● **Assigned task**:
Transcribe the listing below only from the line with "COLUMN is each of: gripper" up to and including the line with "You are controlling".

● **Supplied data**:
BEGIN

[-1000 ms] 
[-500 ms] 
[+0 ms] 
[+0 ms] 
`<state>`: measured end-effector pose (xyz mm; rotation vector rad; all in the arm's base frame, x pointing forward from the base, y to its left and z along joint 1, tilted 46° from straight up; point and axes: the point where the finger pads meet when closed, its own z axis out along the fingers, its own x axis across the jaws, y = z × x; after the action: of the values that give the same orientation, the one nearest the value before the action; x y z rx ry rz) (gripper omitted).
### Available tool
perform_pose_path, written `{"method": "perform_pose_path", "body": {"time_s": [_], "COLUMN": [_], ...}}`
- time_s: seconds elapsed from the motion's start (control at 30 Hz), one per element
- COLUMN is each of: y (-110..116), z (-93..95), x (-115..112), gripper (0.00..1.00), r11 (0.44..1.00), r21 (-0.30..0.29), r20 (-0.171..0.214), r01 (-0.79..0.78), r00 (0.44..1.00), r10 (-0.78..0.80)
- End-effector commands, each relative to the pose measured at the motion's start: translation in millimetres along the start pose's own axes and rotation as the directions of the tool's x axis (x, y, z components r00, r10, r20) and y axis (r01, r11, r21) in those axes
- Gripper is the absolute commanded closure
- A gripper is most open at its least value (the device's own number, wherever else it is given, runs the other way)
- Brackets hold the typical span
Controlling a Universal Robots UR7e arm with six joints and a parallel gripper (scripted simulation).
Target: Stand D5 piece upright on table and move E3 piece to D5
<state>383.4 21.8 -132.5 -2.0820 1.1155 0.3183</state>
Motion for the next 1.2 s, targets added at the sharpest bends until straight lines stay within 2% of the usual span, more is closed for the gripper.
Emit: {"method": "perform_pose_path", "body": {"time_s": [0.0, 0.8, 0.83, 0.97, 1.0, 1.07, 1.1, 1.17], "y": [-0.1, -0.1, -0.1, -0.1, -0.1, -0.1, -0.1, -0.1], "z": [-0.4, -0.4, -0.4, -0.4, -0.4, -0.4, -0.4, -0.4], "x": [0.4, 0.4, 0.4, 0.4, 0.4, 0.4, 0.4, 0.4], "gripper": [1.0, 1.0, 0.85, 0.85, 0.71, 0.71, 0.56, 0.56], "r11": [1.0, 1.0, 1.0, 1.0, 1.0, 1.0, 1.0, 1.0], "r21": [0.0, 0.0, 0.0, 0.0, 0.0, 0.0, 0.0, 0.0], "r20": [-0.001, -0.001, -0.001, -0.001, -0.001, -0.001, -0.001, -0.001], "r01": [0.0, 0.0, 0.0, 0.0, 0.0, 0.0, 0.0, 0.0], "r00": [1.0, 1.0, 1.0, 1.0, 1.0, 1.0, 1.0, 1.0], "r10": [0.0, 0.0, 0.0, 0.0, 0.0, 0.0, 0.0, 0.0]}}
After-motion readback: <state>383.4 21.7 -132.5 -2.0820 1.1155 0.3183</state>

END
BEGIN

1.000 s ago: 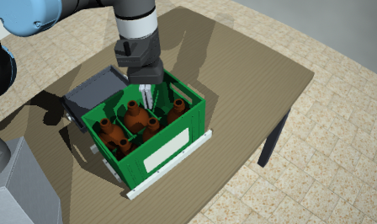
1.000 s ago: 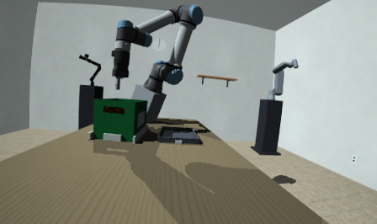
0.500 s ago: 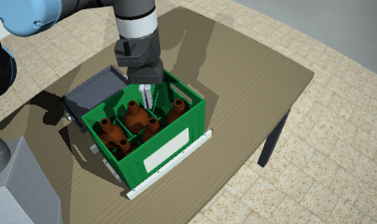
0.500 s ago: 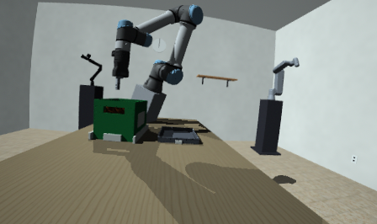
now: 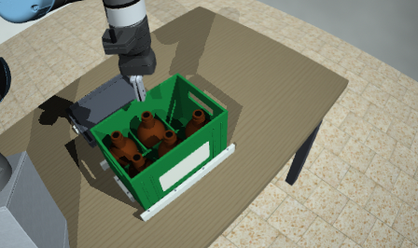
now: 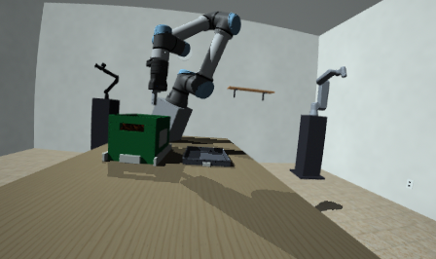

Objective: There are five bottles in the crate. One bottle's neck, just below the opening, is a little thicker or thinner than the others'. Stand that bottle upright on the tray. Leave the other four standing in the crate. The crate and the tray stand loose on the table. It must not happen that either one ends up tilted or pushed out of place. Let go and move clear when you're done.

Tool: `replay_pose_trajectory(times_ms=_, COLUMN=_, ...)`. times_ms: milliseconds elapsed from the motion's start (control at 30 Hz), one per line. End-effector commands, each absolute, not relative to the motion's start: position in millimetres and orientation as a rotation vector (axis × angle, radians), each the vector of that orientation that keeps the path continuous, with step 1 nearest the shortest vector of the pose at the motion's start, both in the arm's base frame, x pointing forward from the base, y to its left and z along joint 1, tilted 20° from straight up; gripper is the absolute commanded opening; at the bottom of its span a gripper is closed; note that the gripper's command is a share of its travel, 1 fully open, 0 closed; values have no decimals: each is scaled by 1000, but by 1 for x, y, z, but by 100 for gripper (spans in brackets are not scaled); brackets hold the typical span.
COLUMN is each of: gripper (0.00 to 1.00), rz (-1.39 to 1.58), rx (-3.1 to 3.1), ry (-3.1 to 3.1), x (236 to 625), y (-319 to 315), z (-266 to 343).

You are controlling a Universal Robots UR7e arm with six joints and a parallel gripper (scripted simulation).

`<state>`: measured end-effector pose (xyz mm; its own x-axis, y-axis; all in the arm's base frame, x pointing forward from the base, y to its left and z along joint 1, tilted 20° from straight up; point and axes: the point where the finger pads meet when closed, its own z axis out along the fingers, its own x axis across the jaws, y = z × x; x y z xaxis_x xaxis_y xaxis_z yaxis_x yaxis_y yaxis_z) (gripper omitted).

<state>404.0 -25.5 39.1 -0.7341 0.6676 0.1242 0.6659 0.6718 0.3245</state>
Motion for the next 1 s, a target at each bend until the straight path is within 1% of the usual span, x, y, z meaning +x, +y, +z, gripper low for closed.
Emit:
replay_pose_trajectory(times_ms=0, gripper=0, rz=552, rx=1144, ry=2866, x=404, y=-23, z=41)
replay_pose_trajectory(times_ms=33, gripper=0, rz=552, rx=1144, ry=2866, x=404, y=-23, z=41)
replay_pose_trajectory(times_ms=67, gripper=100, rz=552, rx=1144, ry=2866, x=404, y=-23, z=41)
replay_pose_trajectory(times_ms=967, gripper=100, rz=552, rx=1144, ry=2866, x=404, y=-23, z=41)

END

● **Task result**:
COLUMN is each of: gripper (0.00 to 1.00), rz (-1.39 to 1.58), rx (-3.1 to 3.1), ry (-3.1 to 3.1), x (236 to 625), y (-319 to 315), z (-266 to 343).

You are controlling a Universal Robots UR7e arm with six joints and a parallel gripper (scripted simulation).

The answer requires nothing more.